##### Data for the task #####
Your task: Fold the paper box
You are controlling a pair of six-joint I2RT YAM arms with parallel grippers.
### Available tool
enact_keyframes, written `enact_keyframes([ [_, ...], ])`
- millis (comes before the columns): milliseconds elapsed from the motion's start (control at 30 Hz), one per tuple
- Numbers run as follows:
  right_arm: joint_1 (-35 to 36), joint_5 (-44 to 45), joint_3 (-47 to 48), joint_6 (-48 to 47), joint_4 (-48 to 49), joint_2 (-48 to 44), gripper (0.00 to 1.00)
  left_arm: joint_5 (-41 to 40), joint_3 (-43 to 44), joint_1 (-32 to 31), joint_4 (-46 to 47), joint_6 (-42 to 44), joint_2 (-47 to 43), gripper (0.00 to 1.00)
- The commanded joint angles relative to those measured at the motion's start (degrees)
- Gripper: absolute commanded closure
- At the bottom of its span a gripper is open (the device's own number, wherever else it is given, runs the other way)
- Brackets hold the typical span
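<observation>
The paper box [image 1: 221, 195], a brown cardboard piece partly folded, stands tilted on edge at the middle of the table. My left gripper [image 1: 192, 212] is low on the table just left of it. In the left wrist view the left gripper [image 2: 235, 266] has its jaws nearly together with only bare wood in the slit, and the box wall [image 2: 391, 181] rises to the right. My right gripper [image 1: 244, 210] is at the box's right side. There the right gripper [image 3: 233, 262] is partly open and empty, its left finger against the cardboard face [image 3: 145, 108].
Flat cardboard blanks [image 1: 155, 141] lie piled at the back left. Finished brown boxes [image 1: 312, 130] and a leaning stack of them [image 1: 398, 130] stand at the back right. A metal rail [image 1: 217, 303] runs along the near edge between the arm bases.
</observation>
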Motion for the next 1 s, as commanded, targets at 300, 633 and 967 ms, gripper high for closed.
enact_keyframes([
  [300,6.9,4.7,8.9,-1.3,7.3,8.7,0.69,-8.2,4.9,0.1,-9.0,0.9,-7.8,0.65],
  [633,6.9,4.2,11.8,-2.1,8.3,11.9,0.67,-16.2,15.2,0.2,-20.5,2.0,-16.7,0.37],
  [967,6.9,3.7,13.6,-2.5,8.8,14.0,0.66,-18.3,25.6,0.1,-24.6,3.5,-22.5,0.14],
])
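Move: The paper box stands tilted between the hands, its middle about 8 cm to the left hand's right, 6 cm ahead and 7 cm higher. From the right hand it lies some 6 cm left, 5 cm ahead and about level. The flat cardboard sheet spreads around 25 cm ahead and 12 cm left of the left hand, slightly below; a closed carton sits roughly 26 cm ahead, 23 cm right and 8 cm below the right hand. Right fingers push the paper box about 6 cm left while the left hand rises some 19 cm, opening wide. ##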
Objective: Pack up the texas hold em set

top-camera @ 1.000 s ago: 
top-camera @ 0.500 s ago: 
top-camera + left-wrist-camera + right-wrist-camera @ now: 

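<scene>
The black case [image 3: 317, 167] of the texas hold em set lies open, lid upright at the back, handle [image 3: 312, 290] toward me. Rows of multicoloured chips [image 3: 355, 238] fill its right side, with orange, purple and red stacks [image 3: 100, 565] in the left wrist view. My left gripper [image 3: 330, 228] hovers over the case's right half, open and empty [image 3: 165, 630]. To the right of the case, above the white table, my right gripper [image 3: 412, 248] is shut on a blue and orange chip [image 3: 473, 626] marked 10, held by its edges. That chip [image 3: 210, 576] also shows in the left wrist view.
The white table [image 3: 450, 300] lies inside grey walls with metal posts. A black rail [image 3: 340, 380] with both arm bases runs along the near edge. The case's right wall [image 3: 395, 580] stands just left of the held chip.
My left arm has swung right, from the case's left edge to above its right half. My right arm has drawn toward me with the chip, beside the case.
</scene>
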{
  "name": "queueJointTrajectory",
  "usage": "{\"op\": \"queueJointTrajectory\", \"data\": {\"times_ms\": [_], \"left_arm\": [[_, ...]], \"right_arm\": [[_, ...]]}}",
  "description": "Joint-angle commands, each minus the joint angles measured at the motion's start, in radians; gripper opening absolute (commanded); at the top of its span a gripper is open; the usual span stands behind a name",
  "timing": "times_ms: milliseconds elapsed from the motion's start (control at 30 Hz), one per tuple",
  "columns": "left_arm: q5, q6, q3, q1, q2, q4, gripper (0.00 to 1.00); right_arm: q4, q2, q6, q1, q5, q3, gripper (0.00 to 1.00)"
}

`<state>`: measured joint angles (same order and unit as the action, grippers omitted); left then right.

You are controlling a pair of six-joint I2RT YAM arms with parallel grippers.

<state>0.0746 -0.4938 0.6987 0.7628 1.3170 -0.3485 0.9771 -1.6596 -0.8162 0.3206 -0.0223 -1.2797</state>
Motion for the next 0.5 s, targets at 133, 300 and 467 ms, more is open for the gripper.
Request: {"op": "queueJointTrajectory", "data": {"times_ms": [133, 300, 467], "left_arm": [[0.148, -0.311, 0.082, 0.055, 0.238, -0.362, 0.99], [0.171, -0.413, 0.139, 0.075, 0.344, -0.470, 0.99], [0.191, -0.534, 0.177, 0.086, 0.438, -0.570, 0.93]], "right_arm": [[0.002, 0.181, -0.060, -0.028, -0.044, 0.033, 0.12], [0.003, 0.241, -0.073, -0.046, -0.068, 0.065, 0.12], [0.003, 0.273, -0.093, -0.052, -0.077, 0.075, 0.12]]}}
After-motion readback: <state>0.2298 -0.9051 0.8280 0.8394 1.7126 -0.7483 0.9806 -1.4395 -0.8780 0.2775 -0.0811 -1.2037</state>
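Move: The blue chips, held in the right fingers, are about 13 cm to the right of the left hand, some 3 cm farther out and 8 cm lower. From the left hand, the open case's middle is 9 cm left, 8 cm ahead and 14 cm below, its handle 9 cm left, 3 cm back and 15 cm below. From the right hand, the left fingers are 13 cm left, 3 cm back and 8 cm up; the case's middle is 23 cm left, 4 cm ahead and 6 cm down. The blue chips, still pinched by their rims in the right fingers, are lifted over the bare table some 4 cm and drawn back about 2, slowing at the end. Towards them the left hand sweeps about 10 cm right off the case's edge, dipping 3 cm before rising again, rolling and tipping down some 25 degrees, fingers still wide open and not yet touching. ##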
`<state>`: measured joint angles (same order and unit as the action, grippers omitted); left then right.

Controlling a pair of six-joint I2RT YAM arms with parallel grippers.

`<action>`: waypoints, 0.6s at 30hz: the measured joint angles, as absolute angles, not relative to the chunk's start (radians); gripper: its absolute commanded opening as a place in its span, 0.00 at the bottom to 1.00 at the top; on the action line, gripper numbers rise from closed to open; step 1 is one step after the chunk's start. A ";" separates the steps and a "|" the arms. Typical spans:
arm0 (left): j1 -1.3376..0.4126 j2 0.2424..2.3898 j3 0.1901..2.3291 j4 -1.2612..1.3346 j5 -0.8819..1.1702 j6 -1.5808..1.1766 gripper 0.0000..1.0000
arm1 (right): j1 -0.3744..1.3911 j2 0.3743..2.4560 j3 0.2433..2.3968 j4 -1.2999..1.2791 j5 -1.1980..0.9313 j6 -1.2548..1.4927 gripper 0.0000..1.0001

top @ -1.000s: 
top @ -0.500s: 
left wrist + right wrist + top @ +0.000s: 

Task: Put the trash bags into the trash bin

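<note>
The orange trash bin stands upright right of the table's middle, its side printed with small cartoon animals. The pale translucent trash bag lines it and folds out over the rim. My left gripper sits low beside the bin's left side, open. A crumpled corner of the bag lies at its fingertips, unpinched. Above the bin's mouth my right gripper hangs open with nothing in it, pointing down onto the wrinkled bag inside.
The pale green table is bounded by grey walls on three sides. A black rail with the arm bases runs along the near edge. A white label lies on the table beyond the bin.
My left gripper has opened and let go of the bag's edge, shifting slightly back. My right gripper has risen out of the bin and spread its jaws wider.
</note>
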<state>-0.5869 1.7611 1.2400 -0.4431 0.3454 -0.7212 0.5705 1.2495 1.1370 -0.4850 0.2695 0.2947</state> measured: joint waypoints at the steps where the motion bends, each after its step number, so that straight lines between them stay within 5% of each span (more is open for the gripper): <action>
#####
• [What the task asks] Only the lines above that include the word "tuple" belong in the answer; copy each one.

• [Output of the exercise]
- millis (comes before the columns): milliseconds elapsed from the motion's start (control at 30 Hz), one per tuple
  "timing": "times_ms: milliseconds elapsed from the motion's start (control at 30 Hz), one per tuple",

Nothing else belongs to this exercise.